Frequency of Scripps National Spelling Bee winning words in Google Books, 1925-2008

Please note that this is a logarithmic scale; every vertical division to the right makes the word is ten times more common, two divisions make it 100 times more common, etc.


If you want to see a standalone image at full resolution, it's hosted here.

The diagonal black line shows the overall trend: the Scripps National Spelling Bee winning words have become more and more unusual as the years pass.

As noted above, this is a logarithmic scale, and thus there cannot be a zero value. (It's a math thing.) Words without bars at all did not appear at all in the Google Ngram Viewer for that year. According to Google, this means the word appeared fewer than 40 times in their corpus for that year.

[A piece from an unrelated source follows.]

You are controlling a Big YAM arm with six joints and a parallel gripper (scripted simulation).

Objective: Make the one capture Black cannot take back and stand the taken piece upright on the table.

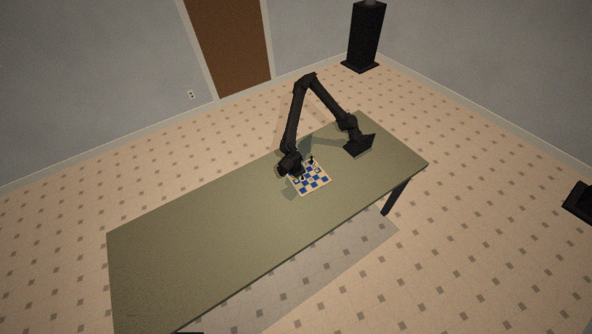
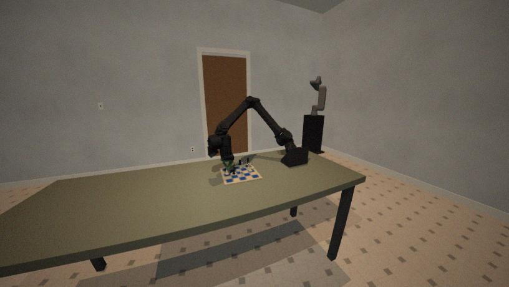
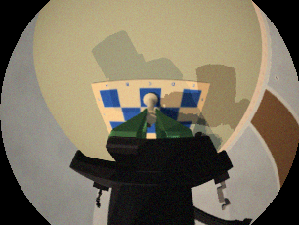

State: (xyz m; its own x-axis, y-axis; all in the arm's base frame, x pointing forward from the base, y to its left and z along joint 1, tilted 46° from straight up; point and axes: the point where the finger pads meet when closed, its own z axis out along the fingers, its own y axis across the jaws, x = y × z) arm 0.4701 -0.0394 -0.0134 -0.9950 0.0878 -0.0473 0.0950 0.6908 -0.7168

The only word in this list that does not appear in the Google Ngram Viewer for any year is esquamulose, the winning word of 1962. It is an adjective meaning "not covered in scales".

The list of winning words was from Wikipedia; for more information about the Scripps National Spelling Bee, see the Wikipedia page or their home page.

EDIT: There was a discussion on Reddit's Data Is Beautiful forum about this graph.

No smoothing was used in the Google Ngram Viewer, in order to get the most accurate results. The Google Ngram Viewer only goes to 2008 at present, which is why the graph stops there; the winning words since then were Laodicean, stromuhr, cymotrichous, guetapens and knaidel.